Во время литургии храм не прекращал гудеть, как стадион. Георгий Кочетков время от времени выходил на солею и, прерывая службу, громко объяснял, что отец Михаил служит неправильно. Служба дошла до чтения Евангелия. Отец Михаил прочитал Евангелие, как и полагается, на церковнославянском. Весь храм начал опять скандировать: «Чи-тай по-рус-ски! Чи-тай по-рус-ски!..» Отец Михаил отвечал, что у него на это нет благословения священноначалия, но храм продолжал скандировать. Георгий Кочетков, указывая на отца Михаила, опять громко произнес: «Он все врет!» А из дьяконской двери вышел алтарник, подошел к отцу Михаилу и сказал буквально следующее: «Ну, ты, гад, тебе говорят, читай по-русски». Однако отец Михаил продолжил литургию. Во время пения Символа веры весь храм как-то демонстративно стал лобызаться. Некто по фамилии Котт, я знал его раньше, человек с черной, как сюртук раввина, бородой пошел на меня с намерением преподать мне поцелуй любви. Я невольно отшатнулся — вспомнились картины и фрески с изображением ночи в Гефсиманском саду. Время от времени к нам подходили агрессивно настроенные парни и спрашивали нас, сколько нам заплатили за то, чтобы мы пришли в их храм как стукачи. Две наши перепуганные внучки, бледные от ужаса, стояли, прижавшись к стене. Это душераздирающее богослужение продолжалось около четырех часов. Наконец поставили свечу пред царскими вратами. Отец Михаил вышел исповедовать нас четверых и еще двух пожилых женщин. За это краткое время Георгий Кочетков успел стремительно, без исповеди причастить весь храм, закрыл царские врата и сказал, что литургия закончена, а Александр Михайлович Копировский начал дирижировать пением какой-то странной «панихиды». Отец Михаил, закончив исповедь, благословил нас на причастие и пошел в алтарь за чашей. Но перед амвоном выстроили «стенку», как при штрафном ударе на футбольном поле, и не пускали нас к чаше, с которой все-таки вышел отец Михаил.

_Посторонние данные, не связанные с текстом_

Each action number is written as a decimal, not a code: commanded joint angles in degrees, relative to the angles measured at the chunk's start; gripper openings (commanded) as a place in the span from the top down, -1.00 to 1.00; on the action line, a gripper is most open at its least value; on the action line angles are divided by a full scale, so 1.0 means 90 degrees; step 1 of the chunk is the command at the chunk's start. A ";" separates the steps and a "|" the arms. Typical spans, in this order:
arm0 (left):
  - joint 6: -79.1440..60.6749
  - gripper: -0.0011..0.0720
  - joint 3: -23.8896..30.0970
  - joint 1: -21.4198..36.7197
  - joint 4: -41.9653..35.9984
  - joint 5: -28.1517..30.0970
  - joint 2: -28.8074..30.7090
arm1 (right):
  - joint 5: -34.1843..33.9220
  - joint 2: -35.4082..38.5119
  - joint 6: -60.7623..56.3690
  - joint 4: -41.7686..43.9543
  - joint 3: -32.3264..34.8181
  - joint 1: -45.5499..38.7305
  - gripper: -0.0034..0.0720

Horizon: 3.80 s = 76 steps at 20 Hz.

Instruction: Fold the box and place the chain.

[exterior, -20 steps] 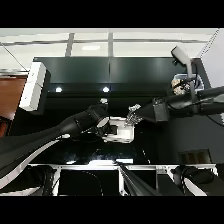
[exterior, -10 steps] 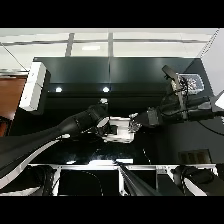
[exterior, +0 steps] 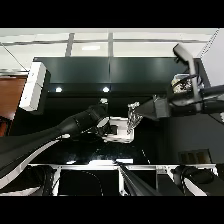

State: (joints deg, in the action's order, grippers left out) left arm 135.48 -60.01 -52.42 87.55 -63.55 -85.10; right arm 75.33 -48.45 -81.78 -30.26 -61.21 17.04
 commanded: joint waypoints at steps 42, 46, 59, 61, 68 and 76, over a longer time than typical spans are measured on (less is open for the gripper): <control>-0.0002 0.89 0.0002 0.0005 0.0002 -0.0002 -0.0002 | -0.1132 -0.0005 -0.0495 -0.0862 0.2067 0.0619 0.89; -0.0002 0.89 0.0002 0.0005 0.0002 0.0000 -0.0002 | -0.2161 -0.0100 -0.0505 -0.0886 0.2543 0.0959 0.89; -0.0002 0.89 0.0002 0.0005 0.0000 0.0002 -0.0002 | -0.1877 -0.0160 -0.0483 -0.1736 0.2560 0.0381 0.15; -0.0002 0.89 0.0010 0.0005 0.0002 0.0005 -0.0007 | -0.1598 0.0413 -0.0483 -0.2353 0.2523 -0.0231 0.15; 0.0053 0.89 -0.0068 0.0010 -0.0192 0.0027 -0.0017 | -0.1290 0.1372 -0.0396 -0.3359 0.2533 -0.1059 0.15; -0.0527 -0.77 -0.0508 -0.0046 0.0202 -0.0418 0.0726 | -0.1146 0.1372 -0.0425 -0.3283 0.2533 -0.1059 0.15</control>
State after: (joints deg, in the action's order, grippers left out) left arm 135.24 -64.14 -52.62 86.91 -65.28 -82.08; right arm 64.07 -36.27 -85.25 -59.99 -38.44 7.64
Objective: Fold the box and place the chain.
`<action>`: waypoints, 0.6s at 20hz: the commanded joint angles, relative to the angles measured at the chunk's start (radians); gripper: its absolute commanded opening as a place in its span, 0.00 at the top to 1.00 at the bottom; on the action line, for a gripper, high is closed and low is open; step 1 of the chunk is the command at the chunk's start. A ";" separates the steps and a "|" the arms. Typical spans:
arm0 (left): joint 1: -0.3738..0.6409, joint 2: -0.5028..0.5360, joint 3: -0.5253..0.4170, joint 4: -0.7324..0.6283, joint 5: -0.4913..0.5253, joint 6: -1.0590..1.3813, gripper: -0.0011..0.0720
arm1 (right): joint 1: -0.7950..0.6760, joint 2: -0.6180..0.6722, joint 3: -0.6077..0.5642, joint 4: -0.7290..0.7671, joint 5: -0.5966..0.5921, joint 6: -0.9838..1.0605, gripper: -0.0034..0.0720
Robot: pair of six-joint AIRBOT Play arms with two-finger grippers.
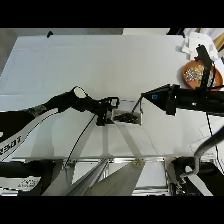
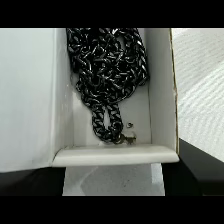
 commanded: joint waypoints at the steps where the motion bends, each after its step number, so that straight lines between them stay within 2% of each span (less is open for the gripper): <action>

После долгих уговоров нам с большим трудом удалось пробиться и «вкусить источника бессмертнаго» (они почему-то упорно поют «источника бессмертия»).

Уходили из храма мы, простите, как из какого-то блатного притона, с тяжелым переживанием за наших детей. Надо ли нам было вообще идти на это искушение? Но ведь мы не знали, что там дошло до такого кошмара. А как же все это время выдерживает отец Михаил? На другой день мы услышали, что в воскресенье, после службы, алтарники избили отца Михаила в алтаре и насильно отвезли его в психиатрическую больницу. А недели через две после этих событий наша двенадцатилетняя внучка Стеша приехала к нам какая-то подавленная. Оказалось, что сейчас в троллейбусе к ней подошел молодой парень и сказал: «Еще раз придешь в наш храм — тебе не жить».

Вот такая метаморфоза произошла с интеллигентными благочестивыми юношами Юрой Кочетковым и Сашей Копировским.
Однажды, желая вызвать сочувствие своего профессора Александра Ивановича Рогова, они подошли к нему и сказали: «Александр Иванович, вы же наш учитель...» — «Этому я вас не учил», — ответил профессор и показал им спину.